● Task item
Pictures must not be copied, but every entry must be reproduced exactly.

● Records from a data source
________________________

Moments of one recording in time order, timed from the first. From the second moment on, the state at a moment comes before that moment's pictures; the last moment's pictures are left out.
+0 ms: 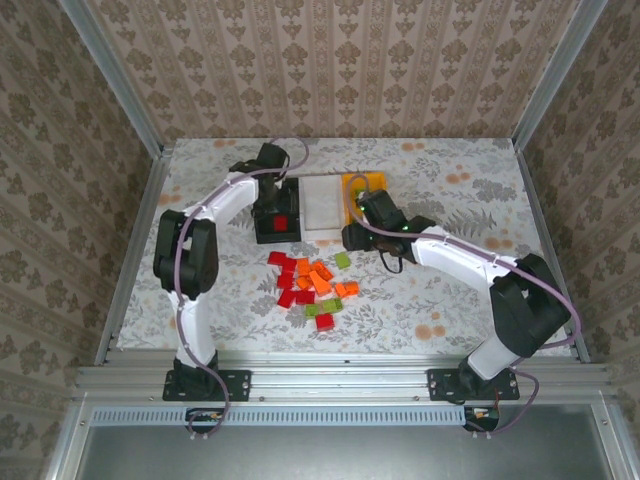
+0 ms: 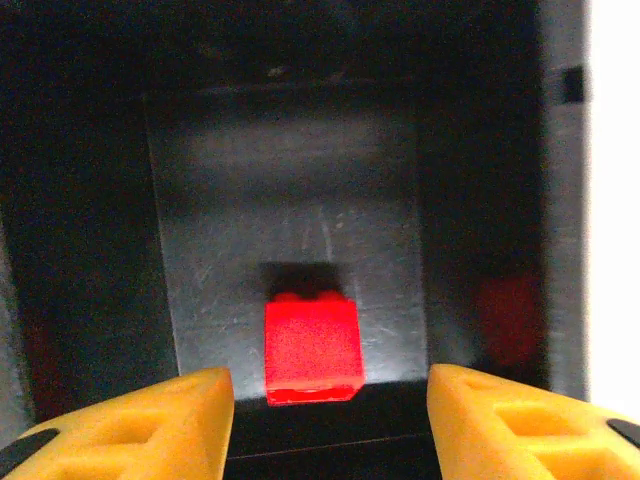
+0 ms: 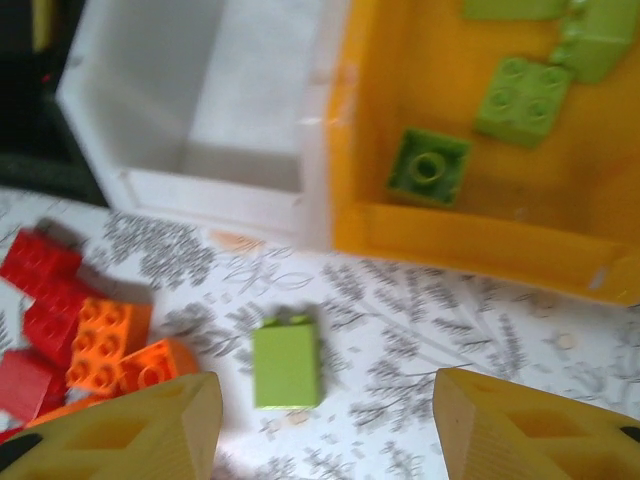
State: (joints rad) left arm -0.41 2.00 1.62 -0.77 -0.01 -0.33; right arm 0.60 1.58 1.08 -0.38 0.05 0.42
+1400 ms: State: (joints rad) left arm -0.29 0.66 0.72 -0.68 0.17 -0.65; right arm 0.67 1.74 1.24 -0.42 0.26 0.31
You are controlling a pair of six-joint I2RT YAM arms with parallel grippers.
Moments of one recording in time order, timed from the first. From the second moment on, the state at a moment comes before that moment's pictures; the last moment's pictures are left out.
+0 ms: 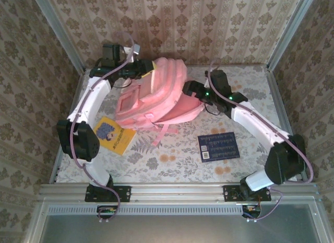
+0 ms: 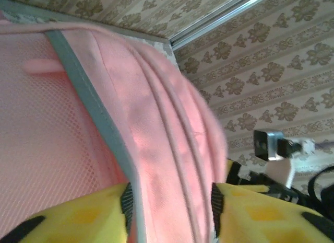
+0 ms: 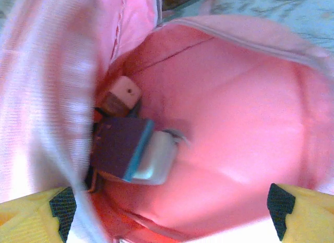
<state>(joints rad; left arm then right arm) -0.26 1.76 1.72 -0.52 0.83 -0.56 0.40 1.45 1.21 -0.36 -0.11 0.70</state>
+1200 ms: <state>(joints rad) -0.97 1.46 0.73 0.00 0.29 -0.86 -0.01 1.26 0.54 -0.35 -0.20 0.76</state>
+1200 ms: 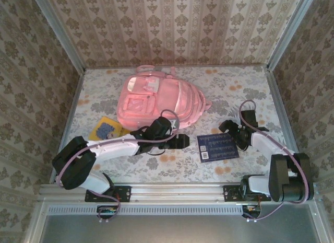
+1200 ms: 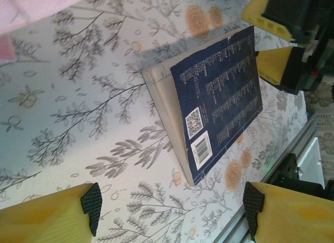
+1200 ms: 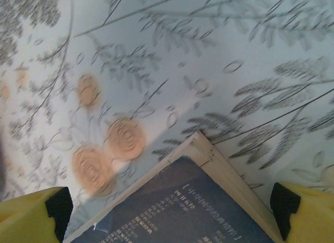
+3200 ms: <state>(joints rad) -0.99 1.56 0.66 -0.05 0.22 -0.88 0.37 0.85 0.32 -0.46 -0.26 0.76</state>
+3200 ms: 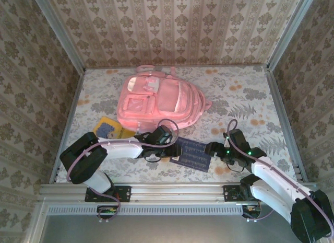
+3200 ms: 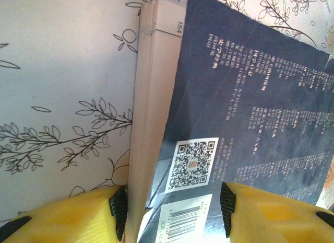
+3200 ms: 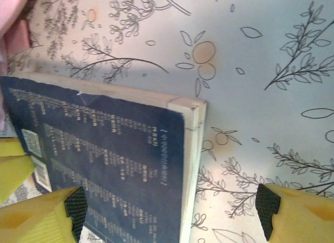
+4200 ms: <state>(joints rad) -1.00 1.60 0.72 -0.11 0.21 -0.85 0.40 0.88 0.34 -0.34 -0.40 0.81</state>
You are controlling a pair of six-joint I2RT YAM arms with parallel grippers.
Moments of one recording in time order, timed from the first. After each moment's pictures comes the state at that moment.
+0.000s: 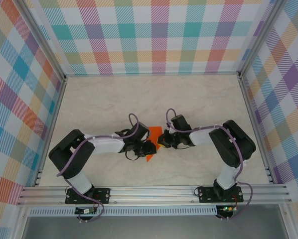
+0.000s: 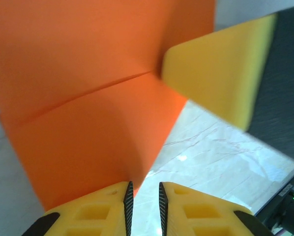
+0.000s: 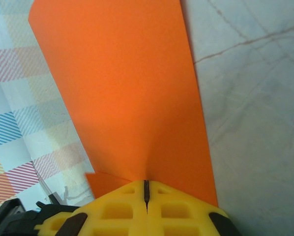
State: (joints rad) left arm -0.79 1.67 0.77 -0.13 0.38 -0.92; right arm 0.59 1.77 0.72 0.13 -0.57 0.97
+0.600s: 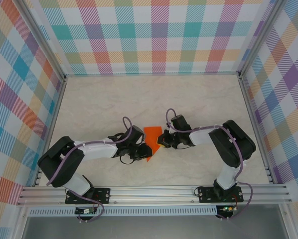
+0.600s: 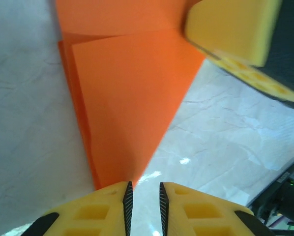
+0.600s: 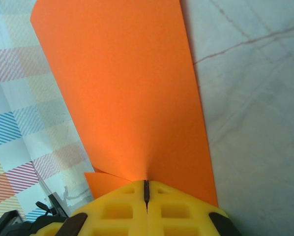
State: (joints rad) left arm -0.79 1.52 0.67 -0.14 0.38 -0.95; right arm 0.60 1.77 0.72 0.12 -0.57 0.97
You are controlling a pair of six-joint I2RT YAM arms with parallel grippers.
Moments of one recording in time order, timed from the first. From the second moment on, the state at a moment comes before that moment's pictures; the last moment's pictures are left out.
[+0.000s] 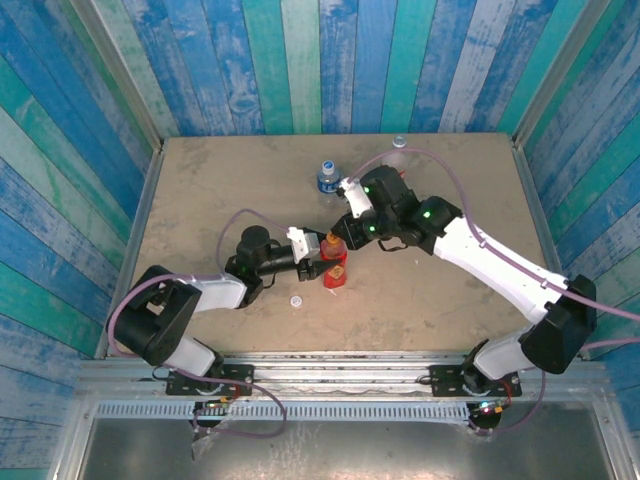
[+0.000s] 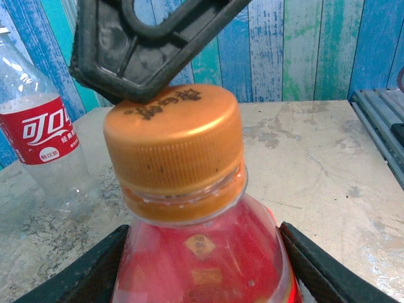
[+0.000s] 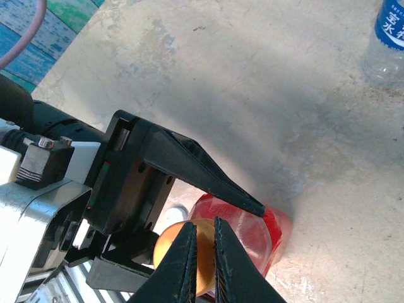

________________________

● Result for this task
Moments of one recording in time order, timed from the first. From the second moment on, the state at a moment comes before that moment's pictures; the last moment's pictures are left out.
+0 ms: 
+0 ms: 
+0 ms: 
State: (joints rad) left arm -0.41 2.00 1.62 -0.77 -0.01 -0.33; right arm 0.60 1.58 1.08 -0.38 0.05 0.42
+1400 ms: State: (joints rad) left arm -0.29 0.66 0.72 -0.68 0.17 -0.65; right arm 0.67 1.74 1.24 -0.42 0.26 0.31
You are controlling a pair of six-joint I2RT YAM arms with parallel grippers.
Moments of one recording in time order, timed from the first. From the second moment on, the state at a moment comes before that moment's pictures; the last moment's pictures are left out.
+0 ms: 
+0 ms: 
+0 ms: 
<state>(joints rad; left arm then right arm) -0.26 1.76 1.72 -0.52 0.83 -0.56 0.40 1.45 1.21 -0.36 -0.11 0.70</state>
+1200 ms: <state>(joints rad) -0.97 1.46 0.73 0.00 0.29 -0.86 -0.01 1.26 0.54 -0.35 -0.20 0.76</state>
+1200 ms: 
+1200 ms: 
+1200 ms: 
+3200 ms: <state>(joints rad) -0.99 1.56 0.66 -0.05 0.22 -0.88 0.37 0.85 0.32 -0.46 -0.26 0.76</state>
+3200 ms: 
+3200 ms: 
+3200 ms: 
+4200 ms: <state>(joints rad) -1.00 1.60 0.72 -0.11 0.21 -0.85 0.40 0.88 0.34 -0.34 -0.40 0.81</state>
You are controlling a pair of six-joint I2RT YAM arms with parallel grippers.
Moments of one recording in time order, timed from the first. After each moment's pictures comes the state at that moment.
+0.000s: 
+0.000s: 
+0.000s: 
State: (joints rad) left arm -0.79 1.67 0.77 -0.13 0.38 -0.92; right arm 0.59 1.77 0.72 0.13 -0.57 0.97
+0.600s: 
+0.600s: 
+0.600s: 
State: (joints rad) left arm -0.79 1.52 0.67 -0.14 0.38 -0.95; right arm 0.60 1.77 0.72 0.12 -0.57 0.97
You are controlling a pair of six-joint I2RT YAM arms with parallel grippers.
Moments of one recording in time order, timed from the first. From the second moment on, the state at a moment comes before that moment's pictures; the last moment's pictures are left out.
[+0.000s] 
[+0.000s] 
[+0.000s] 

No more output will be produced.